─── Given data ───

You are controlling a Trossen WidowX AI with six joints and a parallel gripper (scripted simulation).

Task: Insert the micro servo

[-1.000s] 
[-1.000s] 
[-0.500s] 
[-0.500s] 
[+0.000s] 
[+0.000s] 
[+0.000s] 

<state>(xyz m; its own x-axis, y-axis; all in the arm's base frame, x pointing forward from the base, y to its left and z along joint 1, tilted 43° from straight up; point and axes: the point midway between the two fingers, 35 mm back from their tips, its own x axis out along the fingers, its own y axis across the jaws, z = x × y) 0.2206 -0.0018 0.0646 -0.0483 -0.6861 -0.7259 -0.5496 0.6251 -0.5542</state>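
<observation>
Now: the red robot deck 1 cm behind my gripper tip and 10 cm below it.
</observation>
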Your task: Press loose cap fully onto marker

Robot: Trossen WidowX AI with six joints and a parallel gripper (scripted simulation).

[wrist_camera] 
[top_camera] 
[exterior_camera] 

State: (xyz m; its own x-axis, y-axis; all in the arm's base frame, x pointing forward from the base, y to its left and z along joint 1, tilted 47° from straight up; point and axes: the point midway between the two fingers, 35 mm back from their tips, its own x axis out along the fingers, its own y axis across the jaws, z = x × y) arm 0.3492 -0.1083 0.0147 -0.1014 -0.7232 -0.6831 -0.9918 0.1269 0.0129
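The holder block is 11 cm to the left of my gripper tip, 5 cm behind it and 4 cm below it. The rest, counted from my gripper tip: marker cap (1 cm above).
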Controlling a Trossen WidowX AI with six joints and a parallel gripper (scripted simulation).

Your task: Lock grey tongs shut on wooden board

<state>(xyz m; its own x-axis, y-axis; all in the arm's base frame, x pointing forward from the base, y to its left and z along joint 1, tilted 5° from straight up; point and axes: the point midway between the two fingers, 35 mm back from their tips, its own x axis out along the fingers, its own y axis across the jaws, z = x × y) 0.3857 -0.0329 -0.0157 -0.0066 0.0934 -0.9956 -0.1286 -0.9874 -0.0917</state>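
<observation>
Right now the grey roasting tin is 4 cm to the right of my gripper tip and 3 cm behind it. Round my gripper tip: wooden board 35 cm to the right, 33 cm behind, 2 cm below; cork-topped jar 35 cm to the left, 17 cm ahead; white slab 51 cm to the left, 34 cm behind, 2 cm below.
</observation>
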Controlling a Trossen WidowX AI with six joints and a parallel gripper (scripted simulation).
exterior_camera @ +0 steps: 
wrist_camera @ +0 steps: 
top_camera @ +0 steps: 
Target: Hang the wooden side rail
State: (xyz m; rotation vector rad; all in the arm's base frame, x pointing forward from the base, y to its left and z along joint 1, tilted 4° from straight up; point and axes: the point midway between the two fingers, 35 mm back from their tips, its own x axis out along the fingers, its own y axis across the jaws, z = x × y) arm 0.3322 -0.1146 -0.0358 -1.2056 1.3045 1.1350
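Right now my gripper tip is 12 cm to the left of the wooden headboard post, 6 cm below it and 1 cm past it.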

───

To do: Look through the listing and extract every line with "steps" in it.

Task answer:
exterior_camera @ +0 steps: 
wrist_camera @ +0 steps: 
top_camera @ +0 steps: 

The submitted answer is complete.